An expert draws 7 lessons about US gun laws from the murder of Ahmaud Arbery and the Rittenhouse verdict
As the country awaits a U.S. Supreme Court decision in a New York state case that may create a federal constitutional right to carry guns outside the home, what lessons can the nation draw from the recent acquittal in Wisconsin of Kyle Rittenhouse and the convictions in the murder of Ahmaud Arbery in Georgia?
The obvious first lesson is that no one would be dead, maimed or going to prison if the men in these cases had not possessed firearms or had just left their weapons at home. The man Rittenhouse maimed learned that his self-proclaimed constant gun carrying not only did not protect him or others, but simply added him to the victim count when he pointed his gun at Rittenhouse.
During the oral argument in New York State Rifle & Pistol Association Inc. v.

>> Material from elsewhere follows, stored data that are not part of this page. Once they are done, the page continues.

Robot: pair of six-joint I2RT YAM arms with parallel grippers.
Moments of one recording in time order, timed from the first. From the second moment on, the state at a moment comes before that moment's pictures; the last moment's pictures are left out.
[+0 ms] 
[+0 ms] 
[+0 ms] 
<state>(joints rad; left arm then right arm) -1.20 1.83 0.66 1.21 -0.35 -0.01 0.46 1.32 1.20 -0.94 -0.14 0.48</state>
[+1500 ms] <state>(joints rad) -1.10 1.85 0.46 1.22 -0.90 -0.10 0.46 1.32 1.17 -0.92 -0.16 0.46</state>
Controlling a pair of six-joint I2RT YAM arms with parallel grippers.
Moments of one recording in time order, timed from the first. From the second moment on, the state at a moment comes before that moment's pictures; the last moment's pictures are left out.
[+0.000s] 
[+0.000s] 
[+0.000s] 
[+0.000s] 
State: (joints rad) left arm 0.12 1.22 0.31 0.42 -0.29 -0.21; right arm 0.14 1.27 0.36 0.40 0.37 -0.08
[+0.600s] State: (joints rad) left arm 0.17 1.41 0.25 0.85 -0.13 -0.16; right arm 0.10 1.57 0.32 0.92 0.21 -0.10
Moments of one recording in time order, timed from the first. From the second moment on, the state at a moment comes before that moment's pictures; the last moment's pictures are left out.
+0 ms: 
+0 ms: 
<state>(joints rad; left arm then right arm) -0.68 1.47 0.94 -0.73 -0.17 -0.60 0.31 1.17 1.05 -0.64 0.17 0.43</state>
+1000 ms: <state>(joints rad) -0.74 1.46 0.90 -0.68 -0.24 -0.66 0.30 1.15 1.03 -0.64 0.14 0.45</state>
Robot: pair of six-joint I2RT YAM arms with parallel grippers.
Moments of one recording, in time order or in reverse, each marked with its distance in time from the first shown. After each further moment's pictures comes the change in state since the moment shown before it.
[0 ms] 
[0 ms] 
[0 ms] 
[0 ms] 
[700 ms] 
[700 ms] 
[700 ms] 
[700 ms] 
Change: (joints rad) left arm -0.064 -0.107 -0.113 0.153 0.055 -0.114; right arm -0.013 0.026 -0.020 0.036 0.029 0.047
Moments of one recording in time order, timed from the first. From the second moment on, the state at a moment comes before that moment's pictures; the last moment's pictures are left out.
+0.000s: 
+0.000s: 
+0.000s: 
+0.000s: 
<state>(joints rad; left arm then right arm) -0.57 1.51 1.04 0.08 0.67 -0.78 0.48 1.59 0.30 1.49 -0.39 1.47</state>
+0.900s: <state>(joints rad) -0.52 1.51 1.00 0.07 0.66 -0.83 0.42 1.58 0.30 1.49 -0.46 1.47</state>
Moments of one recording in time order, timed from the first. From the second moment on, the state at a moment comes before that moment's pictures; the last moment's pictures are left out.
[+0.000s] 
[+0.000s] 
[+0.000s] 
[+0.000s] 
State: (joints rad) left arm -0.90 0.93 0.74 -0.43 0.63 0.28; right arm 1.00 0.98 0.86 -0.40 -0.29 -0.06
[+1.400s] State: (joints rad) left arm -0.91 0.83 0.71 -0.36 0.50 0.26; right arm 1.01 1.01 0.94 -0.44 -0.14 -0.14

Bruen on Nov. 3, 2021, a number of the conservative Supreme Court justices seemed unaware of a second lesson: The best empirical evidence shows that carrying guns outside the home substantially elevates the risk to the public. As my own research and 14 academic papers in the past four years alone have shown, the restrictions on gun carrying in states like New York and California have reduced violent crime. Expanding the Second Amendment beyond its current scope of a right to possess a gun in the home would likely reverse this progress.